§ What you are asked to do
The lines to reproduce from the material below are those from the one containing "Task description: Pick" through the one containing "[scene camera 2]", both included; write them out exactly and add nothing.
··· Given material
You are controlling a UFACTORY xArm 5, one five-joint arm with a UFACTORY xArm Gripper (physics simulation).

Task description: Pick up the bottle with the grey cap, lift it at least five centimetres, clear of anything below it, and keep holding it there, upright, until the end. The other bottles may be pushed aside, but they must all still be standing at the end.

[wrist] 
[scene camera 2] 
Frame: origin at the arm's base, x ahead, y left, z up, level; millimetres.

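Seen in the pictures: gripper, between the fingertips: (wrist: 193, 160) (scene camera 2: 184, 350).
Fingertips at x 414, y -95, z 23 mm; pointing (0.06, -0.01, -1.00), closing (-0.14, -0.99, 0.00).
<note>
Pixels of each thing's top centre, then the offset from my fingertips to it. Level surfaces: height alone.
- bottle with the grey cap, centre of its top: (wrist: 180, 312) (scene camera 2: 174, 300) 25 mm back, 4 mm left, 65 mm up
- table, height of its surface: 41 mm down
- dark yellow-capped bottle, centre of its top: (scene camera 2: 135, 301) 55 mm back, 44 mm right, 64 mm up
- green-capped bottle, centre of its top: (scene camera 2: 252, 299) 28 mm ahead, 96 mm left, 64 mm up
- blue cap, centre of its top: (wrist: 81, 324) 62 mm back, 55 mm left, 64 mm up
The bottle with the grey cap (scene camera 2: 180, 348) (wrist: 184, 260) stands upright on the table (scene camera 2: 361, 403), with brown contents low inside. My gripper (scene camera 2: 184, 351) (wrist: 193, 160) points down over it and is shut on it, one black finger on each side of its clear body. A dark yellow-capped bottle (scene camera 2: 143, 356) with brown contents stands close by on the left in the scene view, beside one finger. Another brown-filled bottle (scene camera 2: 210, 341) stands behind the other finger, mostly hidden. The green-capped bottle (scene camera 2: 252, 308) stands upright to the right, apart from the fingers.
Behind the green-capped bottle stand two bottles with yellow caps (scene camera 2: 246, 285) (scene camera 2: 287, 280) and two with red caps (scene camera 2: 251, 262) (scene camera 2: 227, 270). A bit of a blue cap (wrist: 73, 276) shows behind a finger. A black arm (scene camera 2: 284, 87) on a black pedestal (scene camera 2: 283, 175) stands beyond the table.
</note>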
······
§ Task output
Task description: Pick up the bottle with the grey cap, lift it at least five centimetres, clear of anything below it, and keep holding it there, upright, until the end. The other bottles may be pushed aside, but they must all still be standing at the end.

[wrist] 
[scene camera 2] 

The requested output is complete.